Remix.run Logo
3pt14159 4 days ago

I remember a time before UTF-8's ubiquity. It was such a headache moving to i18z. I love UTF-8.

linguae 4 days ago | parent | next [-]

I remember learning Japanese in the early 2000s and the fun of dealing with multiple encodings for the same language: JIS, Shift-JIS, and EUC. As late as 2011 I had to deal with processing a dataset encoded under EUC in Python 2 for a graduate-level machine learning course where I worked on a project for segmenting Japanese sentences (typically there are no spaces in Japanese sentences).

UTF-8 made processing Japanese text much easier! No more needing to manually change encoding options in my browser! No more mojibake!

layer8 4 days ago | parent | next [-]

On the other hand, you now have to deal with the issues of Han unification: https://en.wikipedia.org/wiki/Han_unification#Examples_of_la...

4 days ago | parent | prev | next [-]
[deleted]
pezezin 4 days ago | parent | prev [-]

I live in Japan and I still receive the random email or work document encoded in Shit-JIS. Mojibake is not as common as it once was, but still a problem.

rmunn 4 days ago | parent [-]

I'm assuming you misspelled Shift-JIS on purpose because you're sick and tired of dealing with it.
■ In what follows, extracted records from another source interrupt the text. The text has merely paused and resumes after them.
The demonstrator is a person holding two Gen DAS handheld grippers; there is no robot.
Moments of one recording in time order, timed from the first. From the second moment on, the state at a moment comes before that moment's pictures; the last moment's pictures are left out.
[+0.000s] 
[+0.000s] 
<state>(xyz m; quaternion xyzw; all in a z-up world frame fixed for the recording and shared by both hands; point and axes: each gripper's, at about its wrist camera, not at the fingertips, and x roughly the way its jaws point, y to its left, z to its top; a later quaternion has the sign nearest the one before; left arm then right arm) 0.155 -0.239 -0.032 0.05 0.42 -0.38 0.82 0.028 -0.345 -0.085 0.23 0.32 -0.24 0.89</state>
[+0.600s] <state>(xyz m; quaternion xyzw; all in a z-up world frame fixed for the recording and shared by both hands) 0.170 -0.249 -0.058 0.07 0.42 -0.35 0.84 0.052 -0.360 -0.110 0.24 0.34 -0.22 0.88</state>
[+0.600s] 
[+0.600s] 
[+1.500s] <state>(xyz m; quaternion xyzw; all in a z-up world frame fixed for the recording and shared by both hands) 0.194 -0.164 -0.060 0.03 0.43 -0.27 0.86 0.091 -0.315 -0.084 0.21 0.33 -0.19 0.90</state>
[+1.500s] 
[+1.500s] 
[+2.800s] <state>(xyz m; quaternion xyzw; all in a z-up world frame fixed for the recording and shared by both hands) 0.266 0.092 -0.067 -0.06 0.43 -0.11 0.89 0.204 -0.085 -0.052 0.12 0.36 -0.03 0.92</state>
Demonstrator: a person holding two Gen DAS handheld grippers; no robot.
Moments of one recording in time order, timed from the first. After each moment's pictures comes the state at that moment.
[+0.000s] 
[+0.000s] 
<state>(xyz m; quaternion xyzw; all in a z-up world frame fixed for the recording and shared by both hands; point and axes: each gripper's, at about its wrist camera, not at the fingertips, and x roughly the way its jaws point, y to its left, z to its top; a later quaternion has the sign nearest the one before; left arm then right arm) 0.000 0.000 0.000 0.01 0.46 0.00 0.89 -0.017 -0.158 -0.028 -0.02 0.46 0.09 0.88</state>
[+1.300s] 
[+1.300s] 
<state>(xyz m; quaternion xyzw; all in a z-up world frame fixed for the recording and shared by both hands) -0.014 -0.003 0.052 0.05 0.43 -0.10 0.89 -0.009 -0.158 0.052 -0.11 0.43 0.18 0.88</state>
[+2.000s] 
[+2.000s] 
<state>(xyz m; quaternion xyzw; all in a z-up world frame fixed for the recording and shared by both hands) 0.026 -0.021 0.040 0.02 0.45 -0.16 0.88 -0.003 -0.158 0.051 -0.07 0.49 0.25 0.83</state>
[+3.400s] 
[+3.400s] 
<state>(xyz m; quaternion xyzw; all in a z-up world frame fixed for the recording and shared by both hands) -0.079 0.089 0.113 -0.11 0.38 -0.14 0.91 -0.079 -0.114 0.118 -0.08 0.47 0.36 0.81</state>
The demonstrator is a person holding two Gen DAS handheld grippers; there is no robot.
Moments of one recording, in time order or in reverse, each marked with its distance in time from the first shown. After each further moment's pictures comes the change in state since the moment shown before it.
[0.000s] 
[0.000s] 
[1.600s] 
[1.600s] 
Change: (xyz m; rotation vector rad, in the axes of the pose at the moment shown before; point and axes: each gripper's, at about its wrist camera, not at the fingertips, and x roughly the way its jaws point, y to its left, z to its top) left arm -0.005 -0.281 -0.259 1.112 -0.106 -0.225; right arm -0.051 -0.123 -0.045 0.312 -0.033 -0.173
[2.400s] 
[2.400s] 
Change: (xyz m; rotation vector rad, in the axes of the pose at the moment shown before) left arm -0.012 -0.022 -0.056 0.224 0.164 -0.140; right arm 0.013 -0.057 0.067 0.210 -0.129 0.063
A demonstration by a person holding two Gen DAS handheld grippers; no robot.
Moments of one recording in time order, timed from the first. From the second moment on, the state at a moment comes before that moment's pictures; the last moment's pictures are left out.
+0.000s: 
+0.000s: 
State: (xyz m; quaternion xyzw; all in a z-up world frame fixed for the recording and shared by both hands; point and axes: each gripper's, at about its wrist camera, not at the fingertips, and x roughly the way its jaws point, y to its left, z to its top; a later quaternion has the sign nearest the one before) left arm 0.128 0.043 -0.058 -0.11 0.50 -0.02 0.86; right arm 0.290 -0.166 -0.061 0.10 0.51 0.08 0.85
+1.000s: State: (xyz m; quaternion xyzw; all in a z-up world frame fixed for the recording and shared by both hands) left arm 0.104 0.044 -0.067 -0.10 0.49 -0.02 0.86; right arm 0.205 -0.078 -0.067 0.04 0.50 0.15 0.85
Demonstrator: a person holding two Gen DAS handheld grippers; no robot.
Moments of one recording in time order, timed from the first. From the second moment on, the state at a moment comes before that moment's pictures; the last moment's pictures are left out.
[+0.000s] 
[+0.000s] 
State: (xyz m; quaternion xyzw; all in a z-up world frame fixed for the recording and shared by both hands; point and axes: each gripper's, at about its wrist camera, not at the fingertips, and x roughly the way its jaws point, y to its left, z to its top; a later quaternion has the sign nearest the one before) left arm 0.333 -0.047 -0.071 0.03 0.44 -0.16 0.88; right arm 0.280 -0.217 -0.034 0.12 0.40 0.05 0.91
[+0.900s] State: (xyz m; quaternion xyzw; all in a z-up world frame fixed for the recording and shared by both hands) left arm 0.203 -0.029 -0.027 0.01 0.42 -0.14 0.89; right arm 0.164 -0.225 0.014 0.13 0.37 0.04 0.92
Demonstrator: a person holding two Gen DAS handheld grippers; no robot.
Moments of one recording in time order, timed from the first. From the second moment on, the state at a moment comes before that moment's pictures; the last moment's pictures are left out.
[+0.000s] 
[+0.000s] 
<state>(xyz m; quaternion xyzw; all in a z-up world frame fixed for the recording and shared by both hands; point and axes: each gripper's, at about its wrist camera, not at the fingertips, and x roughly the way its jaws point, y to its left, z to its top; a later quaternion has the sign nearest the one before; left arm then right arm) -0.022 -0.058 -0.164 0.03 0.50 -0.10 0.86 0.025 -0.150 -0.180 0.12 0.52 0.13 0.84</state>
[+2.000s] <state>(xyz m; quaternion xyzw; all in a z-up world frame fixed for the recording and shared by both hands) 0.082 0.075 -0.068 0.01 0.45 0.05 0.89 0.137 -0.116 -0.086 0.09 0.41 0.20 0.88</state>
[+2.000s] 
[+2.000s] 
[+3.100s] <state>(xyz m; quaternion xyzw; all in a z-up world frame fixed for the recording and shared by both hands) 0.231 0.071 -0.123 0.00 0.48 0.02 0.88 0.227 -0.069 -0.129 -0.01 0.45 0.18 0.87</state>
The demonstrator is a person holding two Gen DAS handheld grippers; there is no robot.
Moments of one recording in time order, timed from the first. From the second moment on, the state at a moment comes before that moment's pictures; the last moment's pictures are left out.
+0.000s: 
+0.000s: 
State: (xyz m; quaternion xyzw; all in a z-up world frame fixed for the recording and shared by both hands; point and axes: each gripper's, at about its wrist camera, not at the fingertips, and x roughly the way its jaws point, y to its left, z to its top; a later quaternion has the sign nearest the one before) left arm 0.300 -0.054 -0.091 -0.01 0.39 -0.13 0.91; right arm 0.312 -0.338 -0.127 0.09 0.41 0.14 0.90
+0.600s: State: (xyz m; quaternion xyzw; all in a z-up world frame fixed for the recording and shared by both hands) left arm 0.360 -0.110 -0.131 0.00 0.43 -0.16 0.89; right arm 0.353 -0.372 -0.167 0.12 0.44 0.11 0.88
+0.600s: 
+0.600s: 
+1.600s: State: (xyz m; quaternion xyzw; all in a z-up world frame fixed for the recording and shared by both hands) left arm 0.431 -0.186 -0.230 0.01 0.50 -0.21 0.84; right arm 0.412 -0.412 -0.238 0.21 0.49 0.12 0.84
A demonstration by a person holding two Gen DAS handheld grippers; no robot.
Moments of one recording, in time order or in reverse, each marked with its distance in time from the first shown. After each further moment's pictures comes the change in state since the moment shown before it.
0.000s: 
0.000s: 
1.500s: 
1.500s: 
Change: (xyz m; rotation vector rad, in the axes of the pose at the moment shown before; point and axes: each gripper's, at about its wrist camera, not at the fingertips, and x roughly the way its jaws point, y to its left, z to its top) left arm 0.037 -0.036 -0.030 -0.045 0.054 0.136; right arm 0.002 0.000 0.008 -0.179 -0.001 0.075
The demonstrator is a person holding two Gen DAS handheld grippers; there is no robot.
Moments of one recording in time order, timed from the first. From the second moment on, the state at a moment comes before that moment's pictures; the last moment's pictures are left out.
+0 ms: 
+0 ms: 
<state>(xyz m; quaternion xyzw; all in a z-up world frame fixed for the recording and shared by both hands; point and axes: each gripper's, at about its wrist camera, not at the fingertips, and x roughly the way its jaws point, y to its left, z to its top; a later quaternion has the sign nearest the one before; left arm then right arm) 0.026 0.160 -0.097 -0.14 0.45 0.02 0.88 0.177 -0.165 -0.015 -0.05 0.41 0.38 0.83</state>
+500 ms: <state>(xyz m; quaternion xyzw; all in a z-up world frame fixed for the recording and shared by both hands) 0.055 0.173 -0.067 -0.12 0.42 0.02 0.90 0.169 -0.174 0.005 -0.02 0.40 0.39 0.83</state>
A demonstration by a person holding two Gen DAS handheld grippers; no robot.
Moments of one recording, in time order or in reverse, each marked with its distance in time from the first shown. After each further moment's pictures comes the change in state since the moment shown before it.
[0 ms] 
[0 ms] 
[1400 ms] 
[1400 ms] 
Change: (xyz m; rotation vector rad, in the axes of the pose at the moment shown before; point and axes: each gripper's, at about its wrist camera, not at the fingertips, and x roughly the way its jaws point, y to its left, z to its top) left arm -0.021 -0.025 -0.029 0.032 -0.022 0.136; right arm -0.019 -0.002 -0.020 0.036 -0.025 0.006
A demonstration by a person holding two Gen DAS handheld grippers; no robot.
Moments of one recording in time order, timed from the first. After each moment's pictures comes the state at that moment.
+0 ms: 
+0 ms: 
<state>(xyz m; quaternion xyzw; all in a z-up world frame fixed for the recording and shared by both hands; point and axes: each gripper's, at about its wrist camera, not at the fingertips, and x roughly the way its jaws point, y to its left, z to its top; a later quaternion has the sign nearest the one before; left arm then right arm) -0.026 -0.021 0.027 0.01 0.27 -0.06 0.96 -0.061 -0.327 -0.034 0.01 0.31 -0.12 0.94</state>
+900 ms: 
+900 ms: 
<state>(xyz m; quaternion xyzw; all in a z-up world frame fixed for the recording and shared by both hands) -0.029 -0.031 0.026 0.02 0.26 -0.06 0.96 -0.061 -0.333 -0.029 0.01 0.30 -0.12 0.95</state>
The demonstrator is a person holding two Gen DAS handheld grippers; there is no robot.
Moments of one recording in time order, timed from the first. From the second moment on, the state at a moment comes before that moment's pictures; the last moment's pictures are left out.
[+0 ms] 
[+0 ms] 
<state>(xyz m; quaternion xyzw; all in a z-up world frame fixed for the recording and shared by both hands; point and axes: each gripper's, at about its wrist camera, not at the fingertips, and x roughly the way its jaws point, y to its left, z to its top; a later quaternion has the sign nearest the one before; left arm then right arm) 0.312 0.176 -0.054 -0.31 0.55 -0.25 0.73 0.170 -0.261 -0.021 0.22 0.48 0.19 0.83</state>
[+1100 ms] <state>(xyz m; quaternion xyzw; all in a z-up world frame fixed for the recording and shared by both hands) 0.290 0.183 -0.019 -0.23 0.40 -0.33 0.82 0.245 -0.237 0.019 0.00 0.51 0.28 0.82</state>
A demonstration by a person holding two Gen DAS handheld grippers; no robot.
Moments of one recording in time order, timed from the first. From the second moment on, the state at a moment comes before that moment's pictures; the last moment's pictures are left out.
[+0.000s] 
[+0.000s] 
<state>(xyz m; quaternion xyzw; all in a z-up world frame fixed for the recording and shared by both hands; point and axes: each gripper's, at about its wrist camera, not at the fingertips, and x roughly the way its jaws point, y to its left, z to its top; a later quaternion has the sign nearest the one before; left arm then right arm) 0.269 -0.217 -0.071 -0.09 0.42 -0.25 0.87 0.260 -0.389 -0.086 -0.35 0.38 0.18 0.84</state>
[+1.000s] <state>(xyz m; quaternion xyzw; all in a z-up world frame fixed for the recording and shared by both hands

If that was an accidental misspelling, it was inspired. :-)

acdha 4 days ago | parent | prev | next [-]

I worked on a site in the late 90s which had news in several Asian languages, including both simplified and traditional Chinese. We had a partner in Hong Kong sending articles and being a stereotypical monolingual American I took them at their word that they were sending us simplified Chinese and had it loaded into our PHP app which dutifully served it with that encoding. It was clearly Chinese so I figured we had that feed working.

A couple of days later, I got an email from someone explaining that it was gibberish — apparently our content partner who claimed to be sending GB2312 simplified Chinese was in fact sending us Big5 traditional Chinese so while many of the byte values mapped to valid characters it was nonsensical.

glxxyz 4 days ago | parent | prev [-]

I worked on an email client. Many many character set headaches.